Au début, j'étais vraiment pas proche de ma belle-famille. Le bonhomme était hyper contrôlant, anxieux, conformiste, alors que moi j'étais bohème, nonchalant, anticonformiste. On est encore issus de deux cultures vraiment différentes. Mais on a fini par se comprendre et se rapprocher, d'une certaine manière. Je pense qu'il n'a jamais dit "je t'aime" à sa fille, en près de 40 ans. Sa façon bien à lui de le dire, j'ai compris ça, c'est, entre autre, de passer la souffleuse.
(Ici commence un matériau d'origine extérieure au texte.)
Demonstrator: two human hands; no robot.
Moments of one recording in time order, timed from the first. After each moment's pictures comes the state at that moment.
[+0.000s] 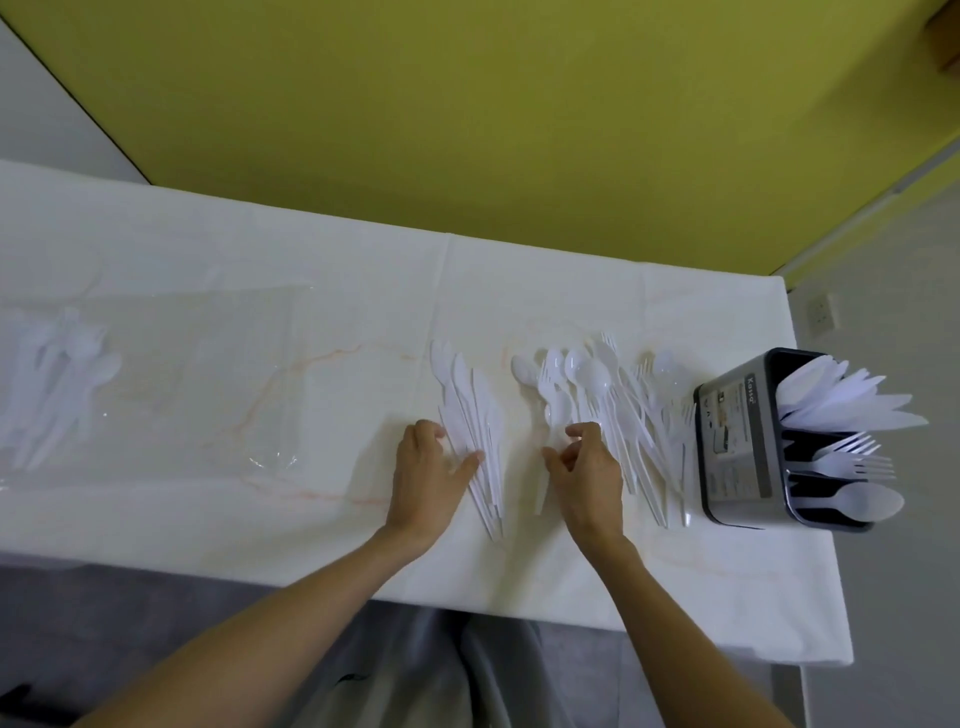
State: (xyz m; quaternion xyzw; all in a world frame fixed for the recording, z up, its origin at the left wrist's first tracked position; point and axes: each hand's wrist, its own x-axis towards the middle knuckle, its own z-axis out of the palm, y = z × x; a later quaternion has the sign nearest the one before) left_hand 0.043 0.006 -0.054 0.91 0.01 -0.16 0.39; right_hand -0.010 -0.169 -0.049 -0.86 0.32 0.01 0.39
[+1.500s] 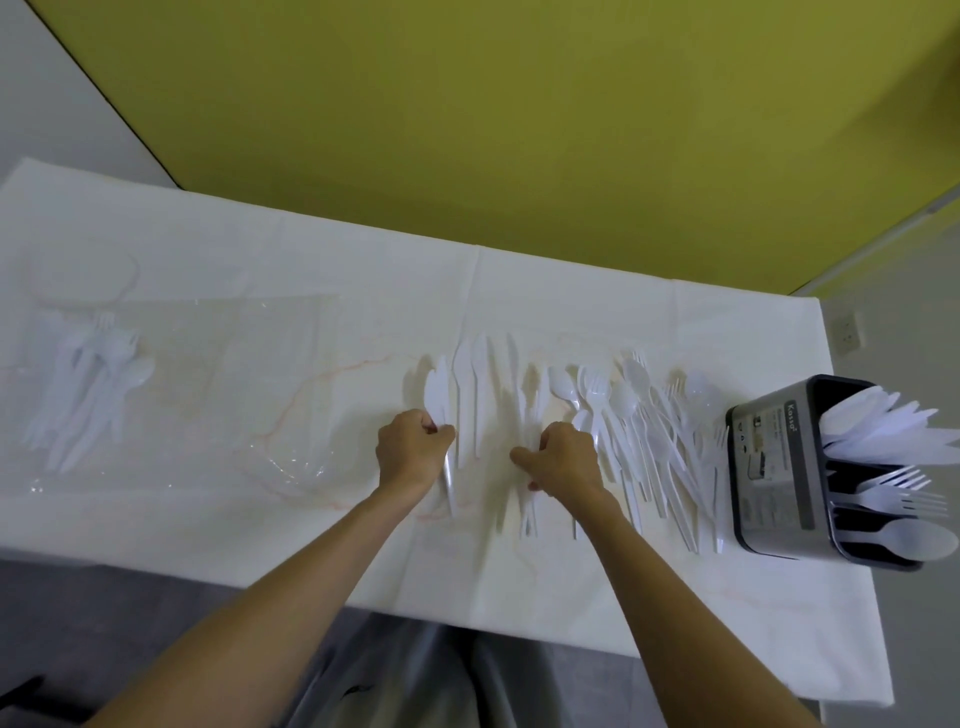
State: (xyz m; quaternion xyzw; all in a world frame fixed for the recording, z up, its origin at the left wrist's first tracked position) left_hand 0.108 0.033 -0.053 0.90 0.14 -0.20 0.36; right_hand 0.060 -0.133 -0.024 -0.85 0.30 0.24 0.36
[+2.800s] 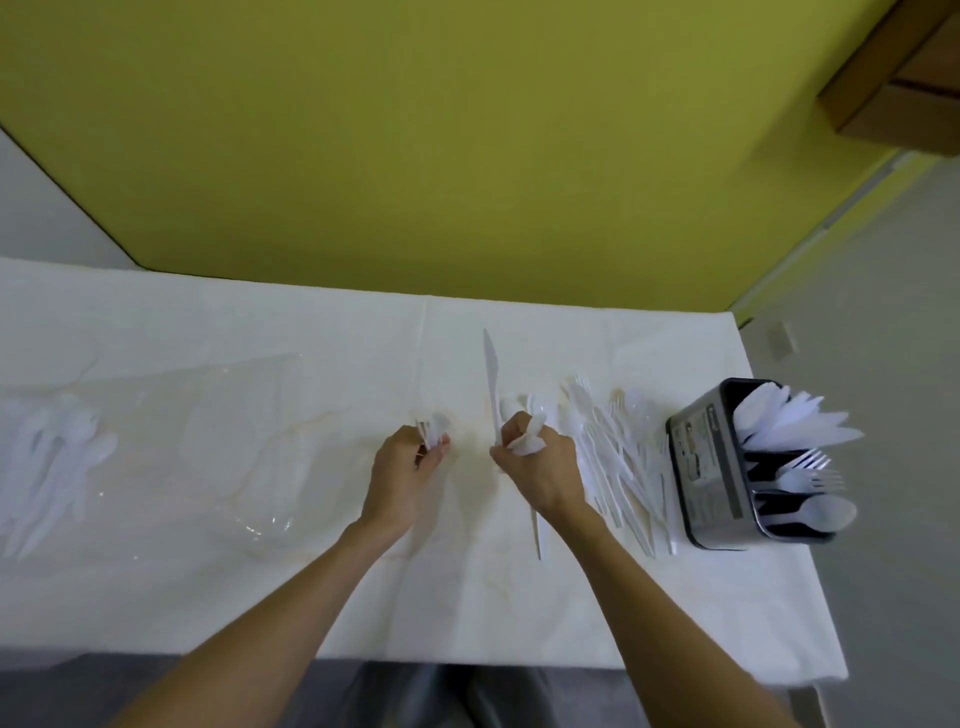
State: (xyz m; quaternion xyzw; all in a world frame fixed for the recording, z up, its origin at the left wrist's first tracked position) left_hand 0.103 0.016 -0.027 0.88 -0.08 -0.14 0.45; right_hand 0.051 -0.153 0.013 -0.88 0.25 0.06 0.41
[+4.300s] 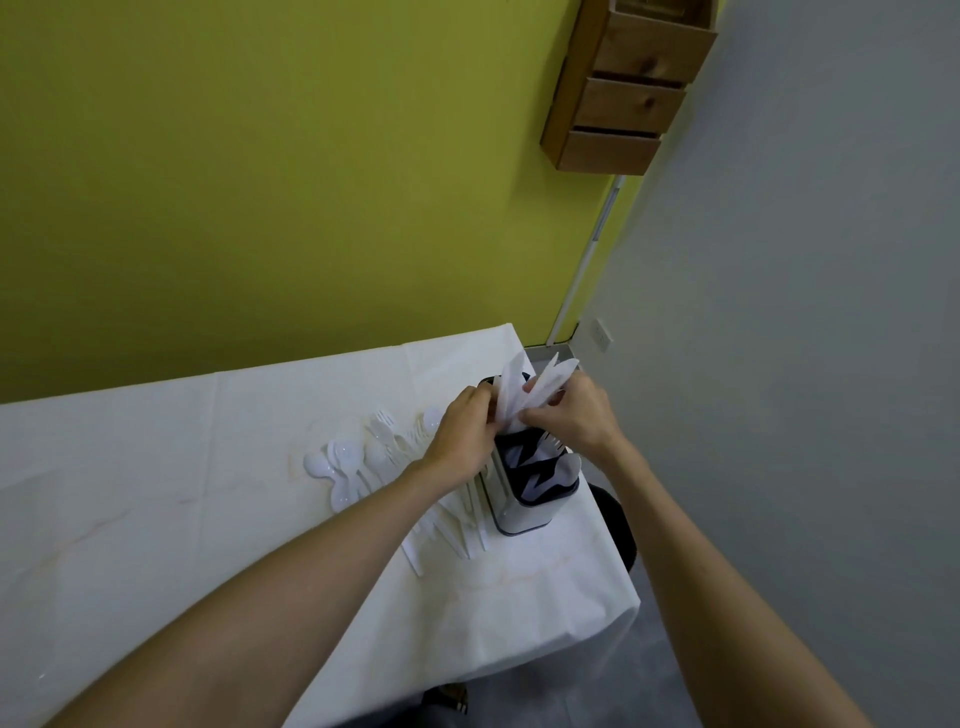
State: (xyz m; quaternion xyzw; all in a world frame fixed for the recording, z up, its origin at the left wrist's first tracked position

De préférence, dans les pires conditions, à -37°C , après une bordée de 25-30 cm, dans la grosse rafale, des affaires de même.
Faut comprendre que le gars s'est retrouvé veuf à 23 ans, avec un bébé de 15 mois dans les bras, une petite fille orpheline de mère, les deux complètement désemparé(e)s. Il n'a pas été toujours exemplaire et je pense qu'il se sent souvent coupable, parfois à raison. Disons qu'il est un meilleur grand-père qu'il a été père. J'essaie d'aider ma blonde à faire la paix avec tout ça. Mais bref, la souffleuse a la place centrale dans la remise, face à la porte, prête à être utilisée.
Et ces derniers temps, on peut voir le grand-père en train de faire essayer la souffleuse aux gars, leur expliquer comment ça marche, comment en prendre soin, activer le choke, tirer la clutch, manoeuvrer la trompe, etc. Dans ma tête, je me dis que c'est bien des détours pour leur dire un message bien simple et bien beau, qui part du fond du coeur.
EDIT: En passant, merci à Charlemagne pour avoir aménagé dans le forum, un petit coin «racontages au bord du foyer».